# KG-Rohr durch Streifenfundament



## nature-man (29. Juni 2011)

Hallo,

ich möchte einen Teich mit Beton-Schal-Steine bauen + Folie.
Als Basis für die Schalsteine werde ich ein Streifenfundament legen. Mein Problem: Wenn ich den Bodenablauf einbaue, so bin ich mit der Verrohrung ja auf Höhe des Streifenfundaments. D.h. ich muß das KG-Rohr durch das Streifenfundament führen. Wie mache ich das jetzt richtig?
So wie ich recherchiert habe würde ich es nach momentanen Wissensstand so 
machen: Streifenfundament wird ca. 40 cm breit - ich würde die Länge des eingemauerten KG-Rohres so kurz wie möglich wählen, also ca. 60 cm. Möglichst kurz, da dann sofort im Anschluß auf beiden Seiten Rohre gesetzt werden und alles eine gewisse Flexibilität bekommt. So ist nur ein kurzes Stück einbetoniert und alles kann noch arbeiten. Richtig so?
Muß ich das kurze Stück KG-Rohr - welches einbetoniert wird - noch mit Filz umwickeln?
Ist mein Vorgehen so richtig?
Oder gibt es noch eine ganz andere Lösung , die ich im Moment nicht sehe?

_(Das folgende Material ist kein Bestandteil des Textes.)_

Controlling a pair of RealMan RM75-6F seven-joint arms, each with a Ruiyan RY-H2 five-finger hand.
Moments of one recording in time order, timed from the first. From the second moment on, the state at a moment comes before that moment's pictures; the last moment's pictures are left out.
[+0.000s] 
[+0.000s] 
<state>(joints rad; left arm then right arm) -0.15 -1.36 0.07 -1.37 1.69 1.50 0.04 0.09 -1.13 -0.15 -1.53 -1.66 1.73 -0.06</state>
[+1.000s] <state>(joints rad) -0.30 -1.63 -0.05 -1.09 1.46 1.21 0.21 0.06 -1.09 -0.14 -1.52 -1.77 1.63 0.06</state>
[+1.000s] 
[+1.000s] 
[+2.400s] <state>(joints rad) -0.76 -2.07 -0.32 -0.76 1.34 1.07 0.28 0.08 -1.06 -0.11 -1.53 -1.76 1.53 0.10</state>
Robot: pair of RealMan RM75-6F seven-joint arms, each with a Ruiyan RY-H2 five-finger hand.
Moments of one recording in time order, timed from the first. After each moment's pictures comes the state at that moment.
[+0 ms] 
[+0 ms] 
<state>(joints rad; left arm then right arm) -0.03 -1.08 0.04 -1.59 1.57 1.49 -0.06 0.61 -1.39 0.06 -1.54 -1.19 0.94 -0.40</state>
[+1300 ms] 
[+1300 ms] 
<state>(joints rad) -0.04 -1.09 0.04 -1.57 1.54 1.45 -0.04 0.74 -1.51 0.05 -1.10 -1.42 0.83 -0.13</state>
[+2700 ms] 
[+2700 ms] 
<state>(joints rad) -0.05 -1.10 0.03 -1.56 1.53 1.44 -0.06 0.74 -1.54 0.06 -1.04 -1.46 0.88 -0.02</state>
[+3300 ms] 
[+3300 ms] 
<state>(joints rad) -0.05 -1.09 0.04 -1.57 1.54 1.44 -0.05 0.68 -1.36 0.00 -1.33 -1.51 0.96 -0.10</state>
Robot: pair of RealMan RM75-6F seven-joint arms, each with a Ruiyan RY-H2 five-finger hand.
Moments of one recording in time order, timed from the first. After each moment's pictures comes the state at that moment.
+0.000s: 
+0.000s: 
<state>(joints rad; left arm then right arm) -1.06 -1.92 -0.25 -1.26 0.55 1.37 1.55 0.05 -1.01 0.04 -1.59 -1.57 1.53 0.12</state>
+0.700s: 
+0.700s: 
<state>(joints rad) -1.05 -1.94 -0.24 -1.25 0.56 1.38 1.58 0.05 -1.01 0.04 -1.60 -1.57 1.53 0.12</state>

Für Viele Antworten und Anregungen bin ich sehr dankbar,

besten Dank im Voraus,

Gruß Marcel


----------



## Daniteich (29. Juni 2011)

*AW: KG-Rohr durch Streifenfundament*

hallo  

du kannst auch eine faserzementhülse einbauen, durch die du hinterher das kg-rohr führst.
dann bist du flexibel und kannst das rohr auch später bei einem möglichen defekt austauschen.

lg


----------



## nature-man (30. Juni 2011)

*AW: KG-Rohr durch Streifenfundament*

Hallo,

das  mit der Hülse wäre eine andere Lösung. Aber ansonsten wäre meine Lösung so weit in Ordung?

Gruß


----------



## Zacky (30. Juni 2011)

*AW: KG-Rohr durch Streifenfundament*

Hi. Ich kann deine Idee im Moment nicht ganz verstehen. Wenn du es vorher in das Fundament mit einstetzt hast du keinen Spielraum mehr. Auch legst du Dich schon mit der Tiefe des Rohres fest, was durchaus möglich ist, aber genau berechnet werden sollte.

Meine Empfehlung wäre, in dem Bereich, wo du nachher das Ablaufrohr des BA durch die Wand bzw. durch das Fundament bauen willst, dort eine Lücke von 20 cm im Fundament freilassen. Also im Graben für das Strefienfundament 20 cm breit eine Lücke ausschalen / einschalen. Wenn du mehrere BA machst, dann das gleich noch an einer anderen Stelle.

So bist du zumindest in der Höhe flexibel und kannst dein Rohr bzw. die ausgesparte Lücke beim Ausgießen der Schalungsteine mit auffüllen.

Grüße


----------